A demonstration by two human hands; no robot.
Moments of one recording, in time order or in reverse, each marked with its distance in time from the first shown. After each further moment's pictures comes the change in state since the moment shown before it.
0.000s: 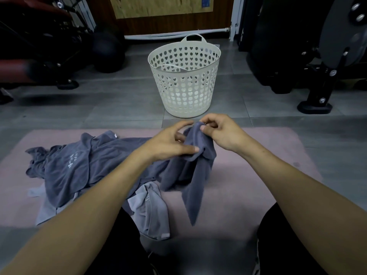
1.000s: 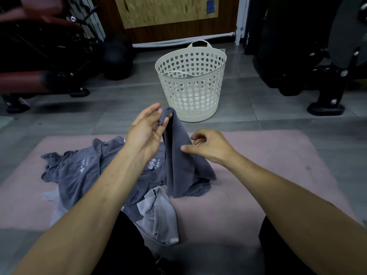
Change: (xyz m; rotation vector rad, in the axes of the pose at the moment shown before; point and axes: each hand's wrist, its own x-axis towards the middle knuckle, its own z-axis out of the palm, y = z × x) left_hand -0.011 0.022 -0.035 -1.132 0.605 0.046; right_hand 0.006 0.006 0.047 -0.114 0.021 0.103
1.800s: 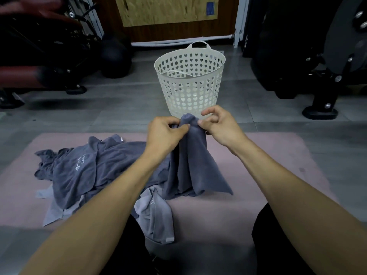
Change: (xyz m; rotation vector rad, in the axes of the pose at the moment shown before) left_hand 0.009 -0.038 0.000 1.137 -0.133 0.475; right_hand 0.005 -0.023 -0.035 0.376 0.107 -0.009
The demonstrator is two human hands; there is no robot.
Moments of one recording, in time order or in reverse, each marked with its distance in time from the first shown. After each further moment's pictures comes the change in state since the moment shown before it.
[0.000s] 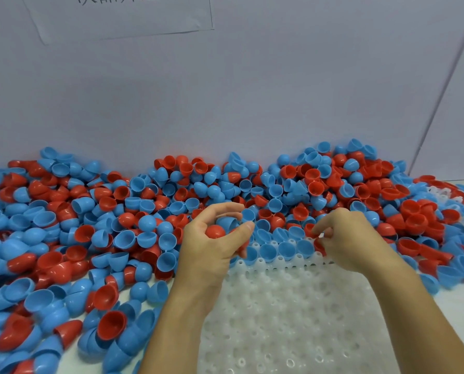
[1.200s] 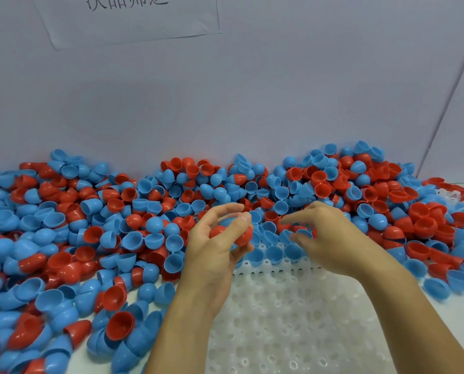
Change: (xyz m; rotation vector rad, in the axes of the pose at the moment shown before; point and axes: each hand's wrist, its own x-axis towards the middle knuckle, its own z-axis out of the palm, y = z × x) left_hand 0.000 0.006 0.002 -0.234 0.032 -0.129; right_hand -0.005 -0.029 0.002 0.046 -0.046 -0.352
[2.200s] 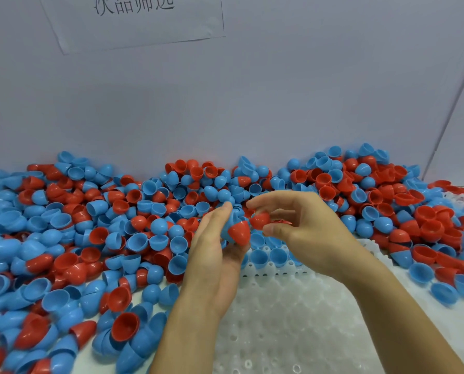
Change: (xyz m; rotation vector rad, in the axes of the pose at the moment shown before) left_hand 0.001 0.007 0.005 -0.235 0.072 -0.129; right_hand -0.005 -0.058 -0.005 0.639 0.055 -0.140
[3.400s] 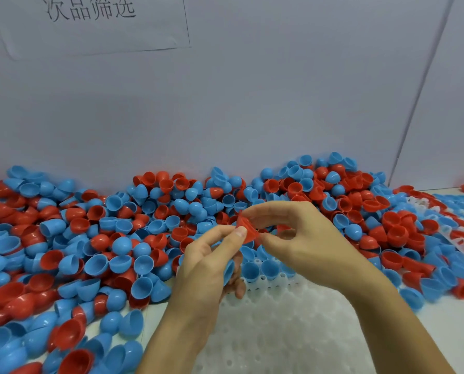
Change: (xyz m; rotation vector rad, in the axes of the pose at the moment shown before) left_hand -0.008 -0.010 0.016 0.421 -0.247 0.098; right_hand -0.009 0.012 -0.033 -0.112 0.020 -0.019
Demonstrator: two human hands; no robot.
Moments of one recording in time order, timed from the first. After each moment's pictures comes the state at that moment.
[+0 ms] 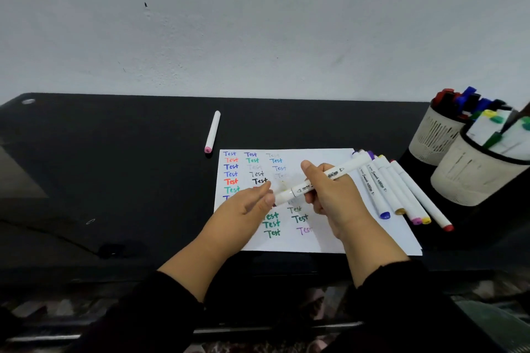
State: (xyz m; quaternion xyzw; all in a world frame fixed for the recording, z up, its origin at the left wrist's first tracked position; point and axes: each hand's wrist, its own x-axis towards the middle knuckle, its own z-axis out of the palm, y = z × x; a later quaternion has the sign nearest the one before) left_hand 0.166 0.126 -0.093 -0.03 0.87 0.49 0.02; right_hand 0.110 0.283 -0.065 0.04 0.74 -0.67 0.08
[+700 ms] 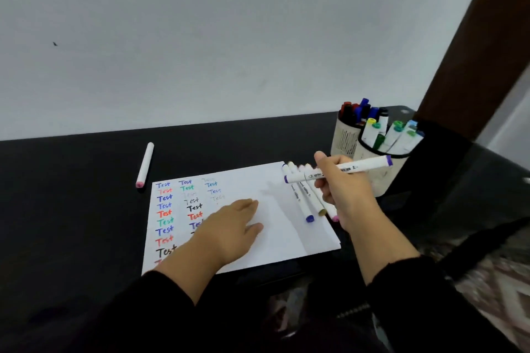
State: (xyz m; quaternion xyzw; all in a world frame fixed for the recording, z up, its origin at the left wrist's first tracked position) left_hand 0.125 0.196 -0.077 0.13 0.98 0.14 0.08; right_hand 0.114 0.387 -0.018 0.12 0.70 -0.70 -0.07
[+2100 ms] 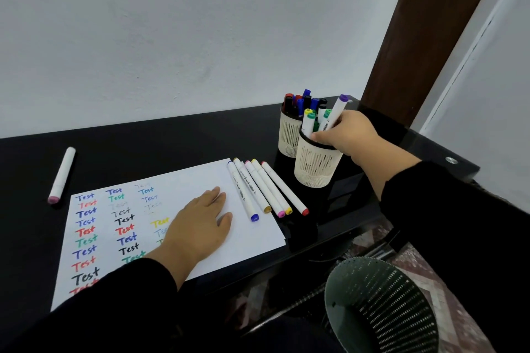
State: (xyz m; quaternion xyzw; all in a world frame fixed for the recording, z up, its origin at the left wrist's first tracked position) left_hand 0.094 0.253 -0.096 0.13 0.98 0.13 0.03; right_hand 0.064 0.499 0.041 0.15 0.93 -0.34 -0.09
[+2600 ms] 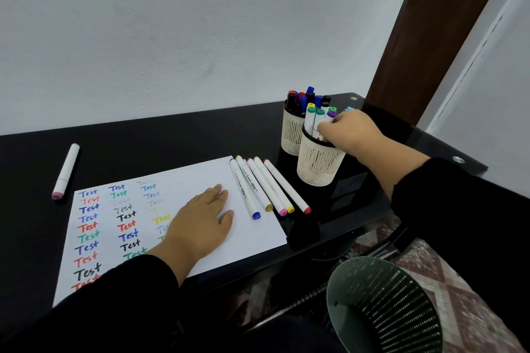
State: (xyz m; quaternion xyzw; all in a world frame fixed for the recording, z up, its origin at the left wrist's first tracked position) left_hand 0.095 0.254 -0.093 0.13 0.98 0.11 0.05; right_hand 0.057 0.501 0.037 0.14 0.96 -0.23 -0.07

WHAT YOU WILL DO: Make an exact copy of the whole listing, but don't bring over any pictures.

THE COMPLETED TASK:
A demonstration by two human hands; no robot.
Moments of one recording, in time order or in reverse, each marked with its distance in time from the first shown. After each further moment's pictures comes the change in state since the moment shown before it.
0.000s: 
1.000s: 
Change: (xyz m; rotation vector rad, in the axes of the pose at the moment shown before; point and axes: each hand's wrist, its own x-axis towards the middle knuckle, its own z-axis out of the palm, y = z × x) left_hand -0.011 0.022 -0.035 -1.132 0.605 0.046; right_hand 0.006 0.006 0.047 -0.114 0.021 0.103
1.800s: 
Change: (xyz m; rotation vector rad, in the axes of the pose at the moment shown before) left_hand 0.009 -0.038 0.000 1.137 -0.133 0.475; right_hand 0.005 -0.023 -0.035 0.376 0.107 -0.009
The demonstrator is two human hands; there is no robot.
Moments of one recording, in time order or in reverse, each marked with its distance in time from the first shown. After each further moment's pictures comes the change in state since the moment shown before it.
[0.000s] 
[1.200s] 
Change: (xyz m; rotation vector rad, in the axes of the pose at the moment shown before; point and axes: each hand's wrist, its own x-axis towards the middle knuckle, its own z-axis out of the palm, y = z × x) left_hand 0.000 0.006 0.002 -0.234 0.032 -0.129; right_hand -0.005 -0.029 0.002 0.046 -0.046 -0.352
[2.200s] 
Change: (xyz m; rotation vector rad, in the axes of the pose at the moment shown before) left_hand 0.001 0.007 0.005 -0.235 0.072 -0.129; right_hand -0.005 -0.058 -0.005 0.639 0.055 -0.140
[3.400s] 
Change: (xyz m; rotation vector rad, in the axes of the pose at the moment shown before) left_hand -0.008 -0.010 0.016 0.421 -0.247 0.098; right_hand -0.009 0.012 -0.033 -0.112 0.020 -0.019
Demonstrator: two human hands; no robot.
Moments of one recording in time order, timed from the first. After each moment's pictures comes the state at that moment.
[+0 ms] 
State: (xyz m; quaternion xyzw; all in a world frame fixed for the recording, z up, its origin at the left wrist's first tracked position; point and axes: each hand's wrist, its own x-axis towards the middle knuckle, its own z-axis out of the palm, y = z × x; a later quaternion has the sign nearest the one before) left_hand 0.166 0.126 -0.093 -0.03 0.87 0.49 0.02; right_hand 0.110 0.283 -0.065 0.04 0.74 -0.67 0.08
[+700 ms] 
State: (xyz m; quaternion xyzw; all in a world frame fixed for the recording, z up, its origin at the left wrist's first tracked position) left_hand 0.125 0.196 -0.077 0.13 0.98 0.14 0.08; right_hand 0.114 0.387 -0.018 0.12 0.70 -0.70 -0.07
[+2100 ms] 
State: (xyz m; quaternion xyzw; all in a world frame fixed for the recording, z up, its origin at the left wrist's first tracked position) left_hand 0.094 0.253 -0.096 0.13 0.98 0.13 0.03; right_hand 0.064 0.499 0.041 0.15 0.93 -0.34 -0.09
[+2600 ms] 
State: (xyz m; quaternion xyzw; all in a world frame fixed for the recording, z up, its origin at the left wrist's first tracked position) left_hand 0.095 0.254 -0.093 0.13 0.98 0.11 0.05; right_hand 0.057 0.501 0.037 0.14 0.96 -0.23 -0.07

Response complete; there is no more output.